**Exercise goal**. With the pictures left out, copy the listing below exactly.

==== Input data

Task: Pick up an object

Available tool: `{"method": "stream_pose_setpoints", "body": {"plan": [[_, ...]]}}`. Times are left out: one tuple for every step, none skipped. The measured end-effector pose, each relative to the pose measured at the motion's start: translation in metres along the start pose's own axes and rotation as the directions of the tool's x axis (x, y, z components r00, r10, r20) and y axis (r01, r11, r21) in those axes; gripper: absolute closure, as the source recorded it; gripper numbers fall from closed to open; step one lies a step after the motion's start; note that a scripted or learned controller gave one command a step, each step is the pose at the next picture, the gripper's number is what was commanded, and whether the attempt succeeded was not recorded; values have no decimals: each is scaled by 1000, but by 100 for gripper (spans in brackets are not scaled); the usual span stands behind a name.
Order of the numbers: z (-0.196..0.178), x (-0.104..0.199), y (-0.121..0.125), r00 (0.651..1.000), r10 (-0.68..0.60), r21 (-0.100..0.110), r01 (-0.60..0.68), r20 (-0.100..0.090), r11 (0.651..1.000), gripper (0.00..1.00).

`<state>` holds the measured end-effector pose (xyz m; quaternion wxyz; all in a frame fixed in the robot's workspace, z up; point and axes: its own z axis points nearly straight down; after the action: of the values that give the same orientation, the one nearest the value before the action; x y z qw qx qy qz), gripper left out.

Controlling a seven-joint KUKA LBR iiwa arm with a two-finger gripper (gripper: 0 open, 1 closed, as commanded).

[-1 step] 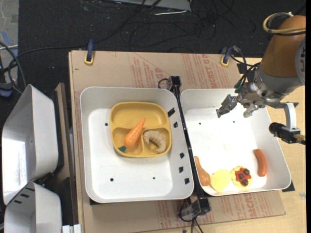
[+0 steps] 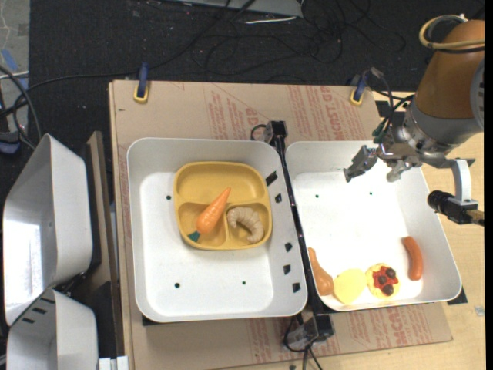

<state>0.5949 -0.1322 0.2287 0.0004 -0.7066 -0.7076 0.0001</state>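
1. From my remote seat I read the two-finger gripper [image 2: 379,166] as hanging over the far part of the right-hand shallow white bin [image 2: 350,222]. Its dark fingers [image 2: 359,164] are spread apart with nothing between them, so I judge it is poised for a descent, not carrying anything.
2. Directly beneath the fingers I see only bare bin floor; no object lies there for them to close on.
3. Nearest candidates lie well toward the camera from the fingers, along that bin's near wall: a small orange-red toy sausage [image 2: 414,257], a round pizza-like toy with red and dark toppings [image 2: 383,279], a pale yellow disc [image 2: 349,285] touching it, and an orange-tan drumstick-shaped toy [image 2: 319,272]. They seem to have gathered against the wall, which I judge could crowd a grasp.
4. Farther left of the fingers, in the other white bin [image 2: 150,230], a yellow divided plastic plate [image 2: 222,176] keeps an orange toy carrot [image 2: 213,211] and a beige curled shrimp-like toy [image 2: 246,223] in separate compartments.
5. Both bins sit on a brown board tabletop [image 2: 208,106], clamped at its far edge, presumably so nothing shifts.
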Motion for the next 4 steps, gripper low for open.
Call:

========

**Output**.
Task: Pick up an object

Available tool: `{"method": "stream_pose_setpoints", "body": {"plan": [[_, ...]]}}`. Times are left out: one tuple for every step, none skipped. The measured end-effector pose, each relative to the pose measured at the motion's start: translation in metres along the start pose's own axes and rotation as the directions of the tool's x axis (x, y, z components r00, r10, r20) and y axis (r01, r11, r21) in those axes; gripper: absolute closure, as the source recorded it; gripper numbers fall from closed to open; step one lies a step after the motion's start; note that a scripted or learned controller gave one command a step, each step is the pose at the next picture, the gripper's number is what was commanded, and whether the attempt succeeded was not recorded; values have no decimals: each is scaled by 1000, but by 100 for gripper (spans in brackets are not scaled); the usual span stands behind a name.
Order of the numbers: z (-0.196..0.178), x (-0.104..0.199), y (-0.121..0.125), r00 (0.651..1.000), r10 (-0.68..0.60), r21 (-0.100..0.110), r01 (-0.60..0.68), r20 (-0.100..0.090), r11 (0.651..1.000), gripper (0.00..1.00).

`<state>` holds the measured end-effector pose (xyz m; quaternion wxyz; all in a frame fixed in the robot's workspace, z up; point and axes: its own z axis points nearly straight down; after the action: of the values that give the same orientation, the one nearest the value before the action; x y z qw qx qy qz), gripper left out.

Controlling a seven-joint KUKA LBR iiwa arm with a two-finger gripper (gripper: 0 open, 1 closed, as commanded).

[-1 step] 
[+0 steps] 

<state>0.5949 -0.1322 0.2287 0.0004 -0.7066 -0.7076 0.0001</state>
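1. From my remote seat I read the two-finger gripper [image 2: 379,166] as hanging over the far part of the right-hand shallow white bin [image 2: 350,222]. Its dark fingers [image 2: 359,164] are spread apart with nothing between them, so I judge it is poised for a descent, not carrying anything.
2. Directly beneath the fingers I see only bare bin floor; no object lies there for them to close on.
3. Nearest candidates lie well toward the camera from the fingers, along that bin's near wall: a small orange-red toy sausage [image 2: 414,257], a round pizza-like toy with red and dark toppings [image 2: 383,279], a pale yellow disc [image 2: 349,285] touching it, and an orange-tan drumstick-shaped toy [image 2: 319,272]. They seem to have gathered against the wall, which I judge could crowd a grasp.
4. Farther left of the fingers, in the other white bin [image 2: 150,230], a yellow divided plastic plate [image 2: 222,176] keeps an orange toy carrot [image 2: 213,211] and a beige curled shrimp-like toy [image 2: 246,223] in separate compartments.
5. Both bins sit on a brown board tabletop [image 2: 208,106], clamped at its far edge, presumably so nothing shifts.
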Motion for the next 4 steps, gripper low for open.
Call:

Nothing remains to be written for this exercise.